→ TASK DESCRIPTION:
Report every line from the following entries that contains the string "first".
[ENTRIES SUPPLIED Boundary: Start]
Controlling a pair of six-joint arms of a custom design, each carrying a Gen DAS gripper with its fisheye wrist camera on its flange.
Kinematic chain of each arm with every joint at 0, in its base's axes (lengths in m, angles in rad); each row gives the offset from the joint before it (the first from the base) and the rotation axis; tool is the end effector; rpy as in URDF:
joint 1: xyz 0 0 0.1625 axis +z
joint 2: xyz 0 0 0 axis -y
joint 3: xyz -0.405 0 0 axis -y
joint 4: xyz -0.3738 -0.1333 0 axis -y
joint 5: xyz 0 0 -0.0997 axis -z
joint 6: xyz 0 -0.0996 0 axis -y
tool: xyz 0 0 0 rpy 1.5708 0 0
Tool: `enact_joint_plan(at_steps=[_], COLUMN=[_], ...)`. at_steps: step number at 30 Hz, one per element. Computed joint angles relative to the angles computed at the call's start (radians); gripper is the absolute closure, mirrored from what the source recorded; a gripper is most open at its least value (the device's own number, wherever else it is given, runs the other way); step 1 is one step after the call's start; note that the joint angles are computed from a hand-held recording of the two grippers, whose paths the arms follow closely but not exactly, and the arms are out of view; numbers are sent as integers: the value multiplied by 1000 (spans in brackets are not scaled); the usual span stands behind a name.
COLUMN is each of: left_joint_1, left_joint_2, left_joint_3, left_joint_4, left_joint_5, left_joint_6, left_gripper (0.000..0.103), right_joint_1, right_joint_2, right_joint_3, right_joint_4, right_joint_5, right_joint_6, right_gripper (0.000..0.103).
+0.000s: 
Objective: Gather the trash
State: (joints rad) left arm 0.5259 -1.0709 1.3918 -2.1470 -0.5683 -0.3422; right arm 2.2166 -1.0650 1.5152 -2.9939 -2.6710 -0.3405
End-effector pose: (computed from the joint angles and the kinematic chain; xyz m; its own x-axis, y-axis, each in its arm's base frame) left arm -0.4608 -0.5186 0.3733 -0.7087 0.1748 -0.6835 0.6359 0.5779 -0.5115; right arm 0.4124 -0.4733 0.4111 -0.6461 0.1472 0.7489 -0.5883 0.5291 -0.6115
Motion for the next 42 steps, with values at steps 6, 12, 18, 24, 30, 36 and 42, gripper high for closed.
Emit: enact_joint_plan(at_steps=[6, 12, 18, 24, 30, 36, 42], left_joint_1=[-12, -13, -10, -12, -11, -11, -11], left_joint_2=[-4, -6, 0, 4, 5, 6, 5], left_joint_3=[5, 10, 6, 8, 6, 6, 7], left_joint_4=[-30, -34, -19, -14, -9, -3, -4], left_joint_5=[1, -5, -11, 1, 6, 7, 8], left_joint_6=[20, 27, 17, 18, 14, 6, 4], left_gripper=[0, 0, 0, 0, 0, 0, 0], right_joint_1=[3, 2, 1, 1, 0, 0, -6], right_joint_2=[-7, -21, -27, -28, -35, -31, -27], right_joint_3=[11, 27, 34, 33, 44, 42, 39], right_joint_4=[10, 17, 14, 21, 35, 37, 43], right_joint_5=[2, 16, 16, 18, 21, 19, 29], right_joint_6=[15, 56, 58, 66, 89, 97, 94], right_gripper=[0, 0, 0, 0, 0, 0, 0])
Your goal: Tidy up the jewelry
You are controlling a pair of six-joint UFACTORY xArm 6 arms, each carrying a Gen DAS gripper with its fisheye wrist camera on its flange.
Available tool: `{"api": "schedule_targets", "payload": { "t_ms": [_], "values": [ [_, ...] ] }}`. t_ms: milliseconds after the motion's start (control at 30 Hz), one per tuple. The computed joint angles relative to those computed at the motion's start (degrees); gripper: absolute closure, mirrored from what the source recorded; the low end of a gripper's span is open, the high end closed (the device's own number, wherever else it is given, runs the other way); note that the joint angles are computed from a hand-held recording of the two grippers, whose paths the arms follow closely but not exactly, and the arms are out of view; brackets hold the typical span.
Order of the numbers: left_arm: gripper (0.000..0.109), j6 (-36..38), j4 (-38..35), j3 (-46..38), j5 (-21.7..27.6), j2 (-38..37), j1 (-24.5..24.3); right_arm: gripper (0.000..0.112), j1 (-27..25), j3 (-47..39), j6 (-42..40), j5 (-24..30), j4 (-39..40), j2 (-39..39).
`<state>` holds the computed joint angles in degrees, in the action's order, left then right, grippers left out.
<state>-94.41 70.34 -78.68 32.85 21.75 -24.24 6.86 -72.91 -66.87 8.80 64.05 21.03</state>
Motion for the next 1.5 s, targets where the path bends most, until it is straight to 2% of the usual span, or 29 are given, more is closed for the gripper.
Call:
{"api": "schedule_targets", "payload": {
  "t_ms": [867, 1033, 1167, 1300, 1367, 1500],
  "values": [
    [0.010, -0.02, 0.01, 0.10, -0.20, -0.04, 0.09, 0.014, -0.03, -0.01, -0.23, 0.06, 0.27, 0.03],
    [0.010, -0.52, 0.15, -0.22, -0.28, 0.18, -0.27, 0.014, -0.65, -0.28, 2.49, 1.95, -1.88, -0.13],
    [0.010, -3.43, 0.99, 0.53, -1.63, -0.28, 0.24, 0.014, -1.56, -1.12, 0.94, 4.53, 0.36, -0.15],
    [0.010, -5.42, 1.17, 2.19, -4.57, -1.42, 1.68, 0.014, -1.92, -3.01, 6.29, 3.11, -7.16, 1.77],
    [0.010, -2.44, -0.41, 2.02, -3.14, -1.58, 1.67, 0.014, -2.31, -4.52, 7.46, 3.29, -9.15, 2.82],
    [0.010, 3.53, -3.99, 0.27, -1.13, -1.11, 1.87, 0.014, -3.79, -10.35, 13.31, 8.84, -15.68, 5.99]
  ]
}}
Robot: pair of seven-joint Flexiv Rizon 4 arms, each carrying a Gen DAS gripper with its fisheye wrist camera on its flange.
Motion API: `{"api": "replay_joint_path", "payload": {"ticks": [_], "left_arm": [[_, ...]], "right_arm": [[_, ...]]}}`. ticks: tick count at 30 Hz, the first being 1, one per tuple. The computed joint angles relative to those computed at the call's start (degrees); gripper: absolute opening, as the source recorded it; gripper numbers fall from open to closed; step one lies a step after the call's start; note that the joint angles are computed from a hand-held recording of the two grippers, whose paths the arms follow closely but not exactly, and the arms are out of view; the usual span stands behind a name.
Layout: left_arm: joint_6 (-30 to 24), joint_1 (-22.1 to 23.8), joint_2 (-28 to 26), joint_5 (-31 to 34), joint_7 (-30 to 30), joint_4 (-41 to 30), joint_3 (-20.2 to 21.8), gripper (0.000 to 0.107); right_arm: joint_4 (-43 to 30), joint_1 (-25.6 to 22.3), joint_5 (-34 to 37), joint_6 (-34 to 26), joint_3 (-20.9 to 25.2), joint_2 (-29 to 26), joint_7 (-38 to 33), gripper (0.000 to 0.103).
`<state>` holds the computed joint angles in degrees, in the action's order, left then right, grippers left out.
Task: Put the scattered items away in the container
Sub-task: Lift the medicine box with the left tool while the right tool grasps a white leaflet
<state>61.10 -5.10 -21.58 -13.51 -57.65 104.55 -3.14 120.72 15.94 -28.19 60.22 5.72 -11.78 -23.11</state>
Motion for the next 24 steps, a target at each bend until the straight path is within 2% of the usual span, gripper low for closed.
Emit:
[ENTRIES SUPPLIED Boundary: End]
→ YOUR RESPONSE:
Kinematic chain of each arm with every joint at 0, in its base's axes (lengths in m, angles in rad); each row gives the offset from the joint before it (the first from the base) and the rotation axis; tool is the end effector; rpy as in URDF:
Motion API: `{"api": "replay_joint_path", "payload": {"ticks": [_], "left_arm": [[_, ...]], "right_arm": [[_, ...]]}}`. ticks: tick count at 30 Hz, the first being 1, one per tuple. The computed joint angles relative to those computed at the call's start (degrees); gripper: absolute opening, as the source recorded it; gripper numbers fall from open to closed; step one lies a step after the call's start; note that the joint angles are computed from a hand-held recording of the two grippers, whose paths the arms follow closely but not exactly, and the arms are out of view; the usual span stands behind a name.

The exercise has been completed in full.